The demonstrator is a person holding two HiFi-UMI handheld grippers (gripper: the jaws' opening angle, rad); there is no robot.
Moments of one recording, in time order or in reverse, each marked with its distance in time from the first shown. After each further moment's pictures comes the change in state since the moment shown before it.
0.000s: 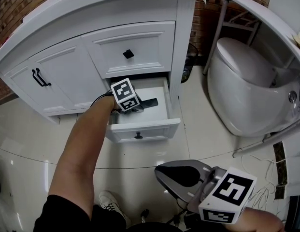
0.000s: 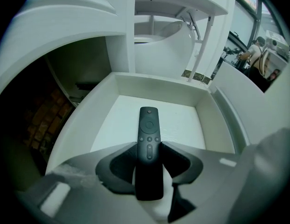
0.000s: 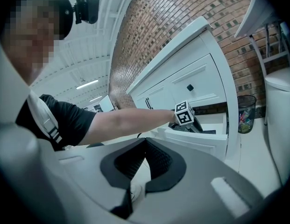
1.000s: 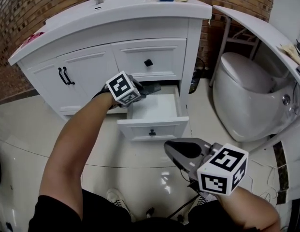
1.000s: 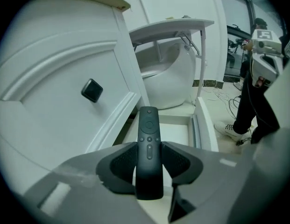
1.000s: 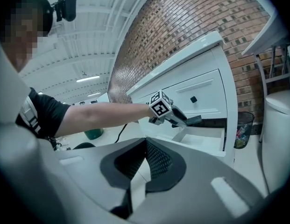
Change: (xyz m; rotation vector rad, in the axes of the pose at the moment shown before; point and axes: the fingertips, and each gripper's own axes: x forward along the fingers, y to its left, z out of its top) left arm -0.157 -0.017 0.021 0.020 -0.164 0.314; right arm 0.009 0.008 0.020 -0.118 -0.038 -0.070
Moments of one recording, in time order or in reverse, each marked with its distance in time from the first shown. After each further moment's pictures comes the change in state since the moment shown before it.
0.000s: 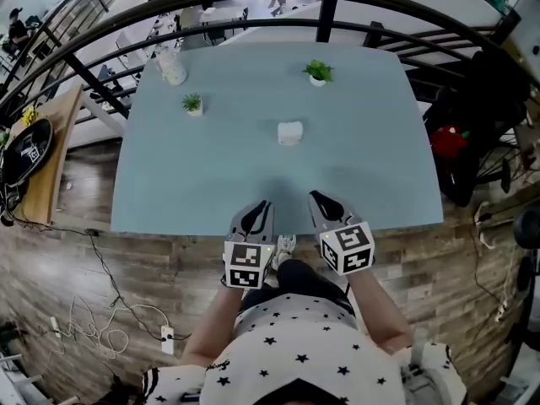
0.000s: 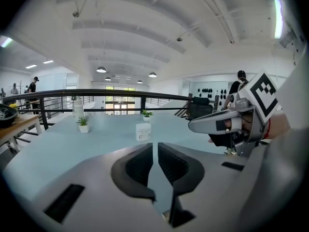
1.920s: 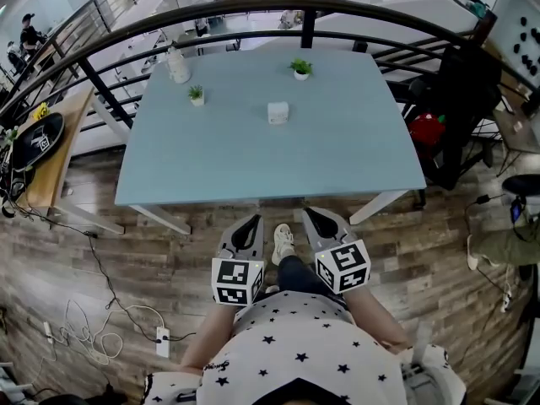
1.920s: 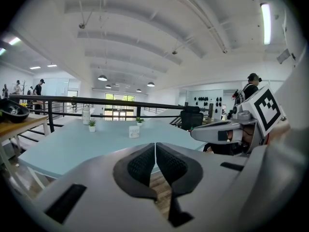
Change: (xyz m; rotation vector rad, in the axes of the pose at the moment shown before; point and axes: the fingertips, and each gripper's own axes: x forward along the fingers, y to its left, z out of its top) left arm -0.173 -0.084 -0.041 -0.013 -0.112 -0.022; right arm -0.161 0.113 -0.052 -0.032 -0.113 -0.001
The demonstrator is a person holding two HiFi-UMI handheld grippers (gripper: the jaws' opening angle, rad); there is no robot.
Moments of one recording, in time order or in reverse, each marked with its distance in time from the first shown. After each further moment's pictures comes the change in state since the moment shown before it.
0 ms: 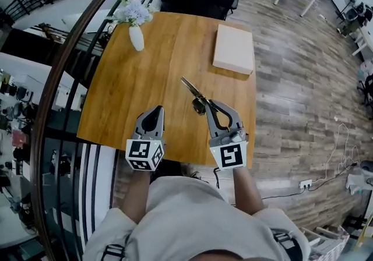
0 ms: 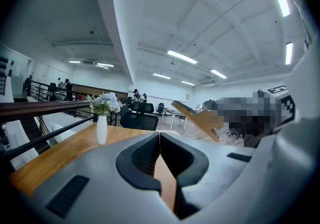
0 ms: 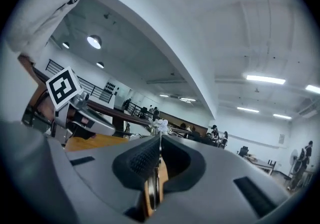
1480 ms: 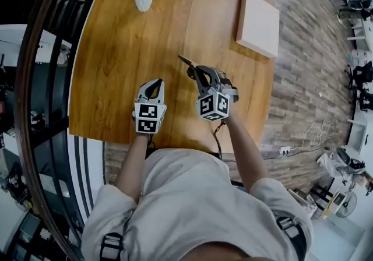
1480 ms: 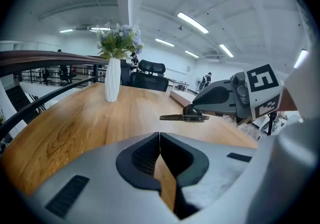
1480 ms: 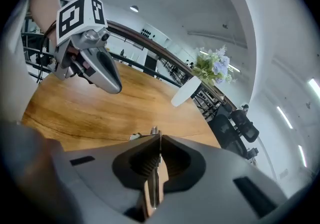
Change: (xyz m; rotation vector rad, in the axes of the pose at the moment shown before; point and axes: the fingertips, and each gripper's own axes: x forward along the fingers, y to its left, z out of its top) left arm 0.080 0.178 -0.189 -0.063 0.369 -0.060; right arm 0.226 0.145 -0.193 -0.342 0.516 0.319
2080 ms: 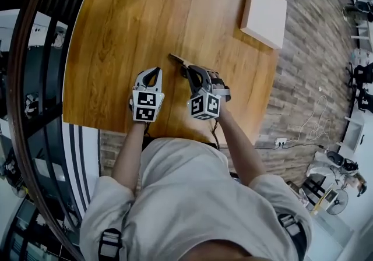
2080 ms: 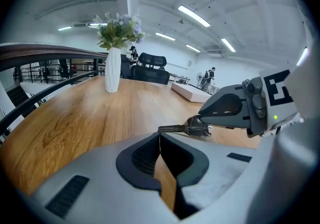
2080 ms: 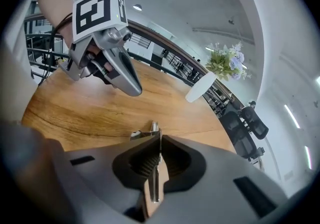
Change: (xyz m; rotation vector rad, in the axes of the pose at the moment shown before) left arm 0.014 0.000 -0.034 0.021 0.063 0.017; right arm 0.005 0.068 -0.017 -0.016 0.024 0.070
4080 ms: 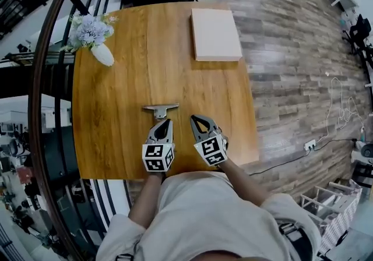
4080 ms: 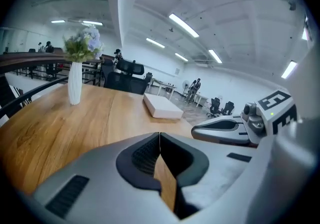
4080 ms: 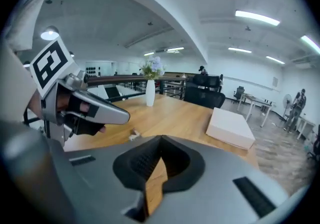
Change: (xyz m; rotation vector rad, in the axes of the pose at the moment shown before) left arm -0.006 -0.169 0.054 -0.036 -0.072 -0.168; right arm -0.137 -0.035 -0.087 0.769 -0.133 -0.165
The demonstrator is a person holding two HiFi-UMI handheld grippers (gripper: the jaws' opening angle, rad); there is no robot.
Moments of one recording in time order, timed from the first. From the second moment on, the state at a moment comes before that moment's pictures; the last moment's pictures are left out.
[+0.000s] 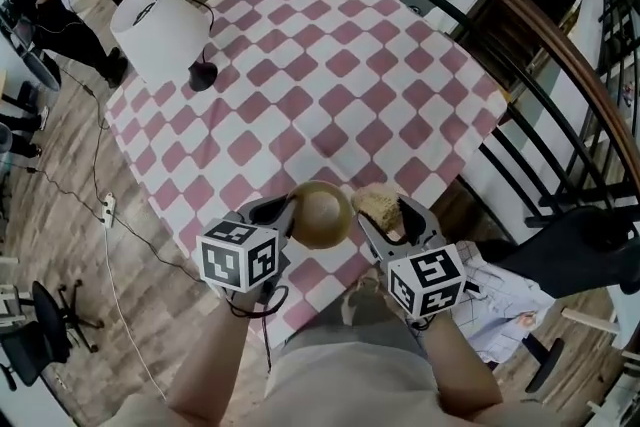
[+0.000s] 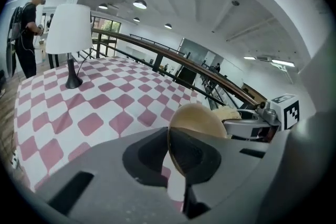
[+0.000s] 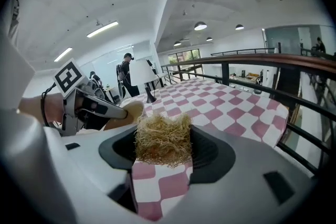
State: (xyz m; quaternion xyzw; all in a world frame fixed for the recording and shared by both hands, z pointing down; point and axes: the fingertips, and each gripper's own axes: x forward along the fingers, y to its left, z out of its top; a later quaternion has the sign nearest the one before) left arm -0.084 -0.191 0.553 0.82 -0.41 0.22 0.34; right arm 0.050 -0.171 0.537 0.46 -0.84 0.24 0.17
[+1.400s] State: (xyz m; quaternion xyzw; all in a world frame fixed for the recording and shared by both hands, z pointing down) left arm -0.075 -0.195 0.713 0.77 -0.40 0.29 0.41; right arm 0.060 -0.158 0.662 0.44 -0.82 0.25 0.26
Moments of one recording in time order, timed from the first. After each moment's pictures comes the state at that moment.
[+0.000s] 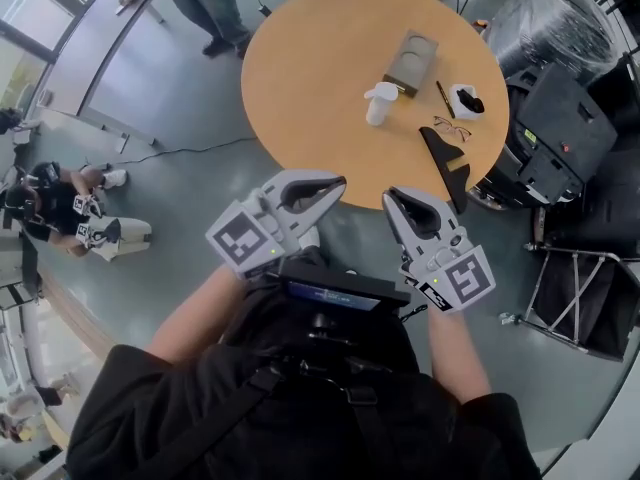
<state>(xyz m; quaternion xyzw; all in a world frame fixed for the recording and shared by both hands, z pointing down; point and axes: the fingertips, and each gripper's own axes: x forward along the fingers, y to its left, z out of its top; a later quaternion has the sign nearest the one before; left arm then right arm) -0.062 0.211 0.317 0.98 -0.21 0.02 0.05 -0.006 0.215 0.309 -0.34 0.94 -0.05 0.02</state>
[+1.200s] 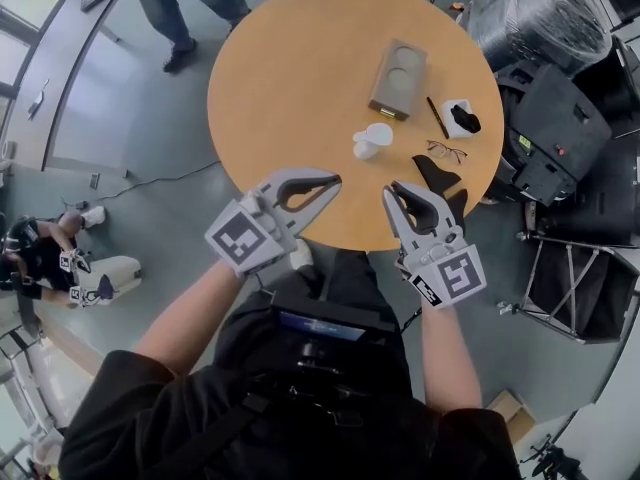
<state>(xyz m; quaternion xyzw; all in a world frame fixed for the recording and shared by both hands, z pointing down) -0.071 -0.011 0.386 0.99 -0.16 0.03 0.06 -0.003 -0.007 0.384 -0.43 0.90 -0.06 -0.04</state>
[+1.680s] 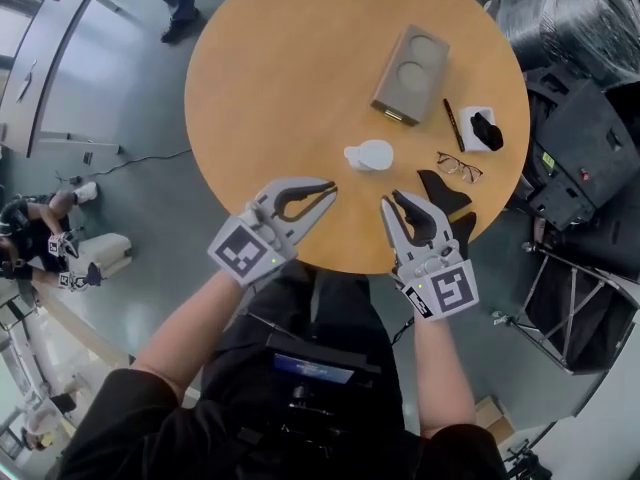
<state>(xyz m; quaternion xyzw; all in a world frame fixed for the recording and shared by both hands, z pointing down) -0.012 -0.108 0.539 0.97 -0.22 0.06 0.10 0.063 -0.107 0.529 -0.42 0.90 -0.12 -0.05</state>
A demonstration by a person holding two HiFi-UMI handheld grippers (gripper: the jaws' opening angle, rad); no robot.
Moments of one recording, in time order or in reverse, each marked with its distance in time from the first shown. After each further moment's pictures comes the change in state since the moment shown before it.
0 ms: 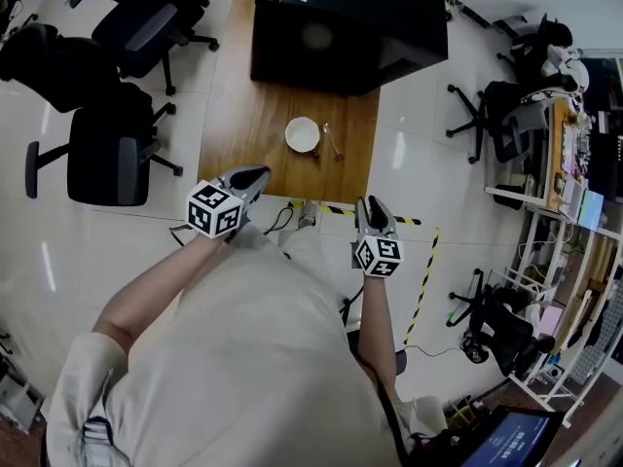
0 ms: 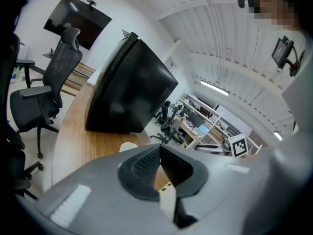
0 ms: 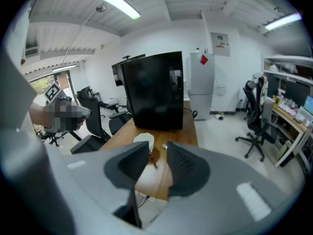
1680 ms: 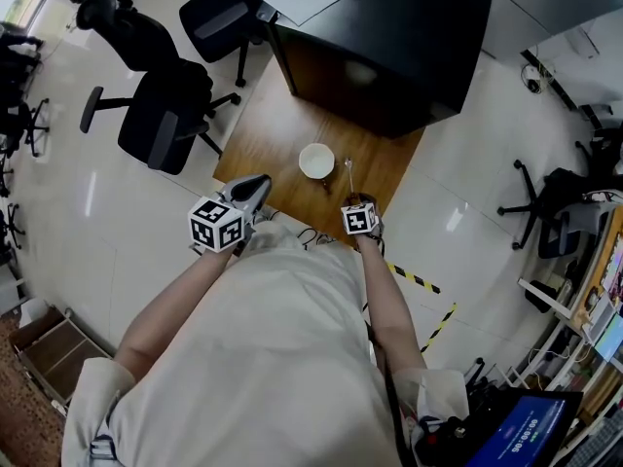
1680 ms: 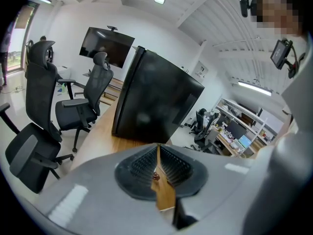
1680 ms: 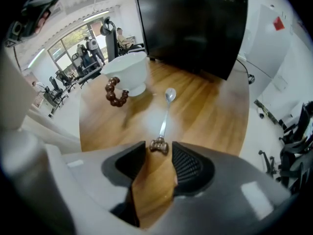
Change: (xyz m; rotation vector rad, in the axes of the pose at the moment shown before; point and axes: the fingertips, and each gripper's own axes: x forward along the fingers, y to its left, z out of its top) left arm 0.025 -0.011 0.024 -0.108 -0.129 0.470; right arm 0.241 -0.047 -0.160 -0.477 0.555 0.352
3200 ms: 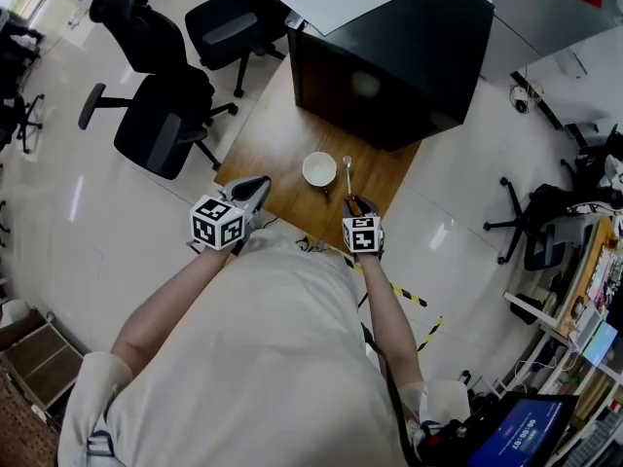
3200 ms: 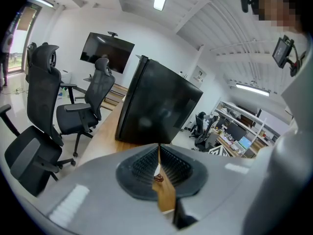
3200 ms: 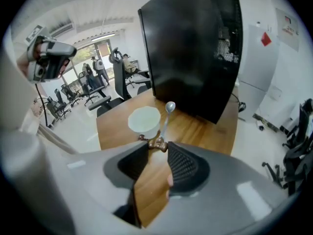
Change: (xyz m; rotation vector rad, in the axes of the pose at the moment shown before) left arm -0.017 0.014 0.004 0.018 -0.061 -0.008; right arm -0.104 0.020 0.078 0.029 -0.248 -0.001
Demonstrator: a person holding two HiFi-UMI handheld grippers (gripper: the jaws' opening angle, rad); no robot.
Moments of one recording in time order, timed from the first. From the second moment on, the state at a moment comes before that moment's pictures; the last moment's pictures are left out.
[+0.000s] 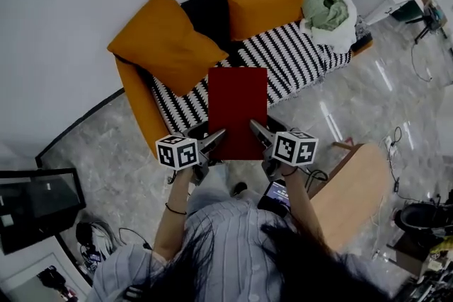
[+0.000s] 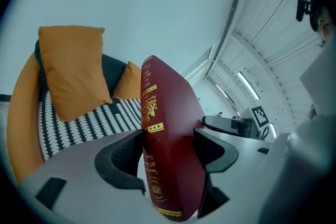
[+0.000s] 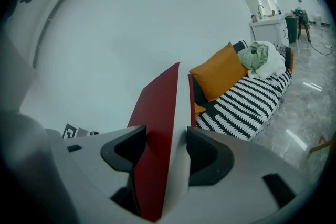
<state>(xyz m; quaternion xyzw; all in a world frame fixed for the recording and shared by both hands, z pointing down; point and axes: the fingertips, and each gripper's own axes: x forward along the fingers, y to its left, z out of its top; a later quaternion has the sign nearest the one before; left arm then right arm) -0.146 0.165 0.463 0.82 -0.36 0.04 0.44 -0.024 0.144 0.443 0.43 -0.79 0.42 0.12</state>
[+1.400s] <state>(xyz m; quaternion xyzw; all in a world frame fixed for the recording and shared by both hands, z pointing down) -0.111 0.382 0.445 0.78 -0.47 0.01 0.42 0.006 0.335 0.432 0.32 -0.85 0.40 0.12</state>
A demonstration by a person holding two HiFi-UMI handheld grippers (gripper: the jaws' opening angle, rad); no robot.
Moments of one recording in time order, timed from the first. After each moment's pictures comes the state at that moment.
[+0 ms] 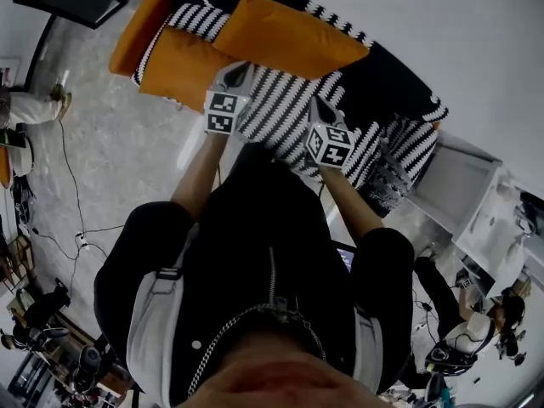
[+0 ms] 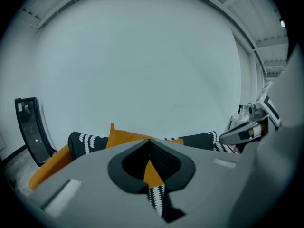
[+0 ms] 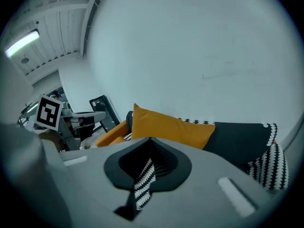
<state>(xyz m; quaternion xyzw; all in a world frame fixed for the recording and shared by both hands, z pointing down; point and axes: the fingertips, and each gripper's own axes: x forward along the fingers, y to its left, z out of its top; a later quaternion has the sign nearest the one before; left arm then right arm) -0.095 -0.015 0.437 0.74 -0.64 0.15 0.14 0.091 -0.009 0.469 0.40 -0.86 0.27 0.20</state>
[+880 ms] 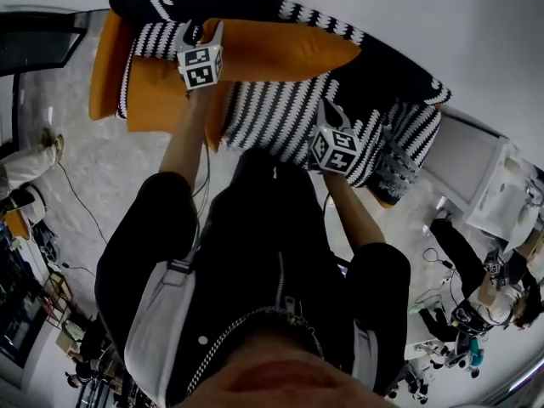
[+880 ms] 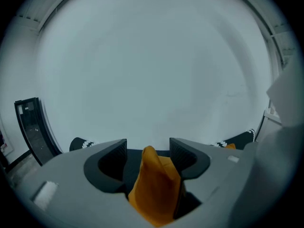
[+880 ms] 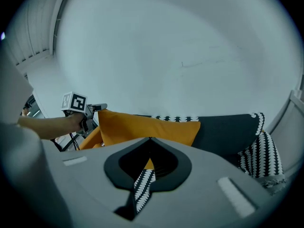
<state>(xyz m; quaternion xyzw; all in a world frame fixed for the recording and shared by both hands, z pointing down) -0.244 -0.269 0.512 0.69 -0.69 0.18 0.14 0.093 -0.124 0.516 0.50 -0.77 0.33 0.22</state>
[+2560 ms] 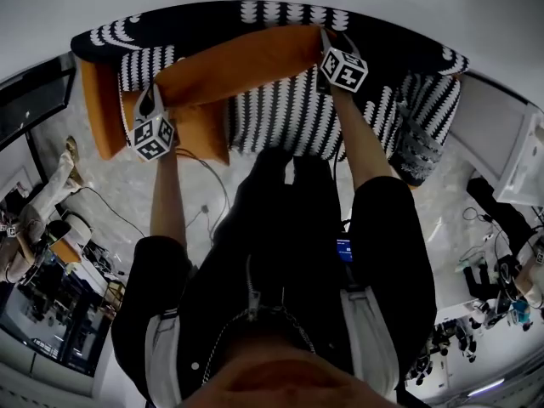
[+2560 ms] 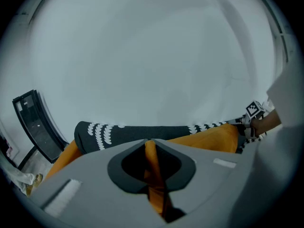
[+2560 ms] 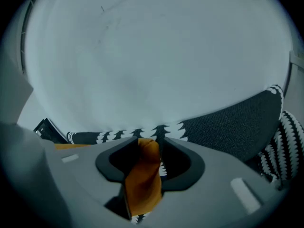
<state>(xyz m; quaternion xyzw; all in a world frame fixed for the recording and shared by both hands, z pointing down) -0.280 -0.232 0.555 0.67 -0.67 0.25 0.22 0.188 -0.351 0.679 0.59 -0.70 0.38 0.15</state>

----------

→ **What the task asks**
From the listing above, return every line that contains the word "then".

→ **Response area**
<state>(xyz m; quaternion xyzw; all in a world frame fixed for the recording and shared by both hands, z pointing down; point and axes: the fingertips, and each gripper's own axes: x forward along the fingers, y to its left, z out of its top; a later quaternion has the sign nearest the one before; left arm then right arm) -0.062 0.211 0.317 0.98 -0.21 0.02 0.05 -0.006 0.215 0.309 -0.34 0.94 -0.05 0.02</state>
<state>(xyz m; quaternion xyzw; all in a world frame fixed for the recording and shared by both hands, z pointing down; point and axes: the fingertips, and each gripper's own axes: x forward along the fingers, y to its left, z out of its top; a later quaternion has the sign nearest the one before; left arm then right arm) -0.146 0.165 0.463 0.82 -0.36 0.04 0.44 -0.024 0.144 0.443 0.43 -0.79 0.42 0.12</state>
<state>(xyz m; quaternion xyzw; all in a world frame fixed for the recording and shared by both hands, z pointing down; point and axes: the fingertips, and each gripper's own axes: x forward along the fingers, y to its left, z out of its top; a later quaternion has the sign nearest the one before; left arm then right arm) -0.095 -0.015 0.437 0.74 -0.64 0.15 0.14 0.091 -0.009 0.469 0.40 -0.86 0.27 0.20</state>

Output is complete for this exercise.